- THE PROBLEM: All lines with the word "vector" in the material below are required.

-- Opening Marker --

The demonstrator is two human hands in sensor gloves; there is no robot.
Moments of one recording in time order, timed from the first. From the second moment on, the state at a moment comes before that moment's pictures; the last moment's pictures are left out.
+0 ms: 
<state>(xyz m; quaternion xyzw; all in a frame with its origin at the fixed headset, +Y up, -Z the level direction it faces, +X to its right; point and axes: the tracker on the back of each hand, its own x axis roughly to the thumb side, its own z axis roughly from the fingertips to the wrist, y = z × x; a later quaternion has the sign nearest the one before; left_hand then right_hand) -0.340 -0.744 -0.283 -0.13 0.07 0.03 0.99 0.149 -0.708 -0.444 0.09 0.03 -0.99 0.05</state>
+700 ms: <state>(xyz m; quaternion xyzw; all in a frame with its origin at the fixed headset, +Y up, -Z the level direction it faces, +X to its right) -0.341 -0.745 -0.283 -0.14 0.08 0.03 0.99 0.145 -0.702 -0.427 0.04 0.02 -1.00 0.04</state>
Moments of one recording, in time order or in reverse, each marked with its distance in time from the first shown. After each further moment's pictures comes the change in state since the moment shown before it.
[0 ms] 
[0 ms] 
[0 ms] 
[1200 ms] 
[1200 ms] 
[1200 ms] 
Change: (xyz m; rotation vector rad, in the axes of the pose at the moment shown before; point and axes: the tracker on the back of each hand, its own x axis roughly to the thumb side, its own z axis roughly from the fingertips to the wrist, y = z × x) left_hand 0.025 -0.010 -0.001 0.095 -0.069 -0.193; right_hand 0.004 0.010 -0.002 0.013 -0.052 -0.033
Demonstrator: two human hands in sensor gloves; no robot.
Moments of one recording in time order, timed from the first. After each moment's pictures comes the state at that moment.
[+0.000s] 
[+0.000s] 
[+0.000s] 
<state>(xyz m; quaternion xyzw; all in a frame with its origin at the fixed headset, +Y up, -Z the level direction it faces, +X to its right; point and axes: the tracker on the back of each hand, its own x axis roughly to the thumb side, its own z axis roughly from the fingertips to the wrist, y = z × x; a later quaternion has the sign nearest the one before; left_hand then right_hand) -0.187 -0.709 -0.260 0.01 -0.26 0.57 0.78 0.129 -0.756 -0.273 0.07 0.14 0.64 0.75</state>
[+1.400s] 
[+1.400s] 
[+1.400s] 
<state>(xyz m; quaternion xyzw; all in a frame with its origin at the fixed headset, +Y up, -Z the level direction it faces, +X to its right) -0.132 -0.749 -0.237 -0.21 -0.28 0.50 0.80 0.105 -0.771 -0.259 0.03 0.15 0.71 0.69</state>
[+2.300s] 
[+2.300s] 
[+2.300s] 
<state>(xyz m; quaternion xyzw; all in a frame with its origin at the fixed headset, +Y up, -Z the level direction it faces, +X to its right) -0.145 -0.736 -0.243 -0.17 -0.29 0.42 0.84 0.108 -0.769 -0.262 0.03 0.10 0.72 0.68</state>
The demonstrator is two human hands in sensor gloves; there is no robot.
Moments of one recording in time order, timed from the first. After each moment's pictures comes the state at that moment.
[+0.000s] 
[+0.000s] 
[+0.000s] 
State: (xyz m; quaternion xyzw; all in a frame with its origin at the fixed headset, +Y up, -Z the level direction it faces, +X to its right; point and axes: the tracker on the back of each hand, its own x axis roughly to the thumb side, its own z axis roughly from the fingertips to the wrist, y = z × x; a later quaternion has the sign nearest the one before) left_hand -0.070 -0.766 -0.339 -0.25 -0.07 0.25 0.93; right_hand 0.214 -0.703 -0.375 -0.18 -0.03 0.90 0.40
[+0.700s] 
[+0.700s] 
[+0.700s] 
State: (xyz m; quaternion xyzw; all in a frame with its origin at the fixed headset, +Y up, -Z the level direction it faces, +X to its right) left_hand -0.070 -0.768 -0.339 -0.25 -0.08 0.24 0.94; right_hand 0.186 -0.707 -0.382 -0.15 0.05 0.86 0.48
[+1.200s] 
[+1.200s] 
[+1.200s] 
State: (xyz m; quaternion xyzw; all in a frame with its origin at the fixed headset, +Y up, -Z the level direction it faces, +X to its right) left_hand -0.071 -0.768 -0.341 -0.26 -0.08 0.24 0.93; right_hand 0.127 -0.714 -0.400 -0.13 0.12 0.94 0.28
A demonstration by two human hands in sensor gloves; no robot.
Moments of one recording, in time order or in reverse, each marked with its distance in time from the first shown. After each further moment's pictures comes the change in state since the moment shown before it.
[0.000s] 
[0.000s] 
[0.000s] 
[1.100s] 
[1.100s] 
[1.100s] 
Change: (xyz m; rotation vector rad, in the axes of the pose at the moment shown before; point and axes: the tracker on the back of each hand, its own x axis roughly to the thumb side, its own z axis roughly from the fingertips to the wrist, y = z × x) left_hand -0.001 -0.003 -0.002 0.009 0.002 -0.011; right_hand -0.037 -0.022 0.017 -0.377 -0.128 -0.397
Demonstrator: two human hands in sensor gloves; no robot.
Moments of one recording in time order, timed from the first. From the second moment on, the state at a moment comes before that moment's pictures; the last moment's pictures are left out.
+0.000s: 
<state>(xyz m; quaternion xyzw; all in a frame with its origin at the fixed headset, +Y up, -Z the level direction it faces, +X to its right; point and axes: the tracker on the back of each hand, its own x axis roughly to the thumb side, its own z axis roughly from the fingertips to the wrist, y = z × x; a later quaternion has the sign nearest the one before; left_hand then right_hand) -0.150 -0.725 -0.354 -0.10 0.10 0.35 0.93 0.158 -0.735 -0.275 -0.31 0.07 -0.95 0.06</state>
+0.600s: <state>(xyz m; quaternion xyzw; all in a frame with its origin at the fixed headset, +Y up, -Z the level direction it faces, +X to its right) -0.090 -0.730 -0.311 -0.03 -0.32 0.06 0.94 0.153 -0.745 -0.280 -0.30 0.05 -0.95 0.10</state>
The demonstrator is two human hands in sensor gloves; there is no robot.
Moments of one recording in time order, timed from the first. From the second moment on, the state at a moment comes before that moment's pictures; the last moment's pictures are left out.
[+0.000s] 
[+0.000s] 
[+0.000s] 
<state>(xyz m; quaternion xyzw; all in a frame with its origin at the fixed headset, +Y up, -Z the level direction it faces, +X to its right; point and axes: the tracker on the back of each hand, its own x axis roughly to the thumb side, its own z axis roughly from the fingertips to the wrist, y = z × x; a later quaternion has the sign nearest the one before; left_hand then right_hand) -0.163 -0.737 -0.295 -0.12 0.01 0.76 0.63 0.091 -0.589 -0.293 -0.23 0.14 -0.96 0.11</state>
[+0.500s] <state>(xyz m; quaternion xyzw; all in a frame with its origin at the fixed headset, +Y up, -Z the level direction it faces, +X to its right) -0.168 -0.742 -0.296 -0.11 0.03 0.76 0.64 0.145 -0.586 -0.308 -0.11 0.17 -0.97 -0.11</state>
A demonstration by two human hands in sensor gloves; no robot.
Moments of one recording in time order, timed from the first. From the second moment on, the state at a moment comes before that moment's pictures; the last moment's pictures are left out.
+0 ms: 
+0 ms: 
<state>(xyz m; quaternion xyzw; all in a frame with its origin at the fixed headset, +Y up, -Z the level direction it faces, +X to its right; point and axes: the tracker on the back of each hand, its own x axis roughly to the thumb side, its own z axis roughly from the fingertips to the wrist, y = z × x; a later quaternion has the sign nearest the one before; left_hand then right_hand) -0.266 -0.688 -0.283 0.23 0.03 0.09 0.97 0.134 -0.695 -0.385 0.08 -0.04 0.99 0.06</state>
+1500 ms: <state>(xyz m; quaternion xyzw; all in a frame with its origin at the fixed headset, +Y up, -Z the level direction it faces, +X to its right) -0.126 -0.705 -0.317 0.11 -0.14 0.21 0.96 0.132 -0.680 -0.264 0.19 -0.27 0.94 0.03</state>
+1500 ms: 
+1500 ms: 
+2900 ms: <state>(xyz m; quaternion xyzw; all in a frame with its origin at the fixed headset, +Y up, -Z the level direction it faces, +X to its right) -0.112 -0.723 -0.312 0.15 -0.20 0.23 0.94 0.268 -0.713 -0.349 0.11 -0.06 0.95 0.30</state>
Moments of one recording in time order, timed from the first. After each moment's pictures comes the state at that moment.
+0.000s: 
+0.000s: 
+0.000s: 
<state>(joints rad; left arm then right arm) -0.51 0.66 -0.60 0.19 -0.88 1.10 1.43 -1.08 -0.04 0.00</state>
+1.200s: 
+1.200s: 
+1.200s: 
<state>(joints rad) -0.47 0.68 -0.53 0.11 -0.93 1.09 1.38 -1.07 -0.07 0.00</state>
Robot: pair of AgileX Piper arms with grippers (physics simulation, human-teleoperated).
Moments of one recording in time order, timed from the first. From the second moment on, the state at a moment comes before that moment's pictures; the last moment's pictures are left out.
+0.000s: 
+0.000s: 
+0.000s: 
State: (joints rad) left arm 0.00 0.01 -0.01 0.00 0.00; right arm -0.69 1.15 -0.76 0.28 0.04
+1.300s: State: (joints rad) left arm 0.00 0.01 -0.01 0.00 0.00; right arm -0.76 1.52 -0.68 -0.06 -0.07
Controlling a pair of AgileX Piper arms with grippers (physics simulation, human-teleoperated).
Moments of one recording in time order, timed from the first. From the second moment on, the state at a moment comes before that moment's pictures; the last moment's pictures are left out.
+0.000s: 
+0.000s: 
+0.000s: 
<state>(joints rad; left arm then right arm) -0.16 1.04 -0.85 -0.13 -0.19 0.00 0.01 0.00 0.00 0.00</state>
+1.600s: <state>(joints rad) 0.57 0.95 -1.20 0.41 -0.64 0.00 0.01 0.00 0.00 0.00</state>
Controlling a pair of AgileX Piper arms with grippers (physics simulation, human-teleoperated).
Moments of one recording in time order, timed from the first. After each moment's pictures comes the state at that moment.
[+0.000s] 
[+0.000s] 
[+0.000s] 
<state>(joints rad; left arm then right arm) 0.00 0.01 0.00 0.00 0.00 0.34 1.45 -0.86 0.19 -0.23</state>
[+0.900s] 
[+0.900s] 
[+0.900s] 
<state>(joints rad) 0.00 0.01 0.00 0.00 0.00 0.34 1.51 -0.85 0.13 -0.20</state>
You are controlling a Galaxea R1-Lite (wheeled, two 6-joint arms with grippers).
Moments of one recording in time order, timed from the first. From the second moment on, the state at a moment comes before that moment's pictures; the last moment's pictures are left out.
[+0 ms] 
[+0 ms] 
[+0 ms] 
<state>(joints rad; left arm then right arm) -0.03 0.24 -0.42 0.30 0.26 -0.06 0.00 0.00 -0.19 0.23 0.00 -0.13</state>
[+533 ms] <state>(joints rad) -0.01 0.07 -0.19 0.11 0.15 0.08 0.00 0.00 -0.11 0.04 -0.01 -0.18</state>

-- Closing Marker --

- ANSWER AREA:
Change: (xyz m; rotation vector rad, in the axes of the pose at the moment shown before; point and axes: the tracker on the back of each hand, its own x axis roughly to the thumb side, its own z axis roughly from the fingertips to the wrist, y = z × x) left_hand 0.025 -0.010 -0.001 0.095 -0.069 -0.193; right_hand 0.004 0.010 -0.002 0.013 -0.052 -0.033
Change: (xyz m; rotation vector rad, in the axes of the pose at the moment shown before; point and axes: the tracker on the back of each hand, its own x axis roughly to the thumb side, its own z axis roughly from the fingertips to the wrist, y = z × x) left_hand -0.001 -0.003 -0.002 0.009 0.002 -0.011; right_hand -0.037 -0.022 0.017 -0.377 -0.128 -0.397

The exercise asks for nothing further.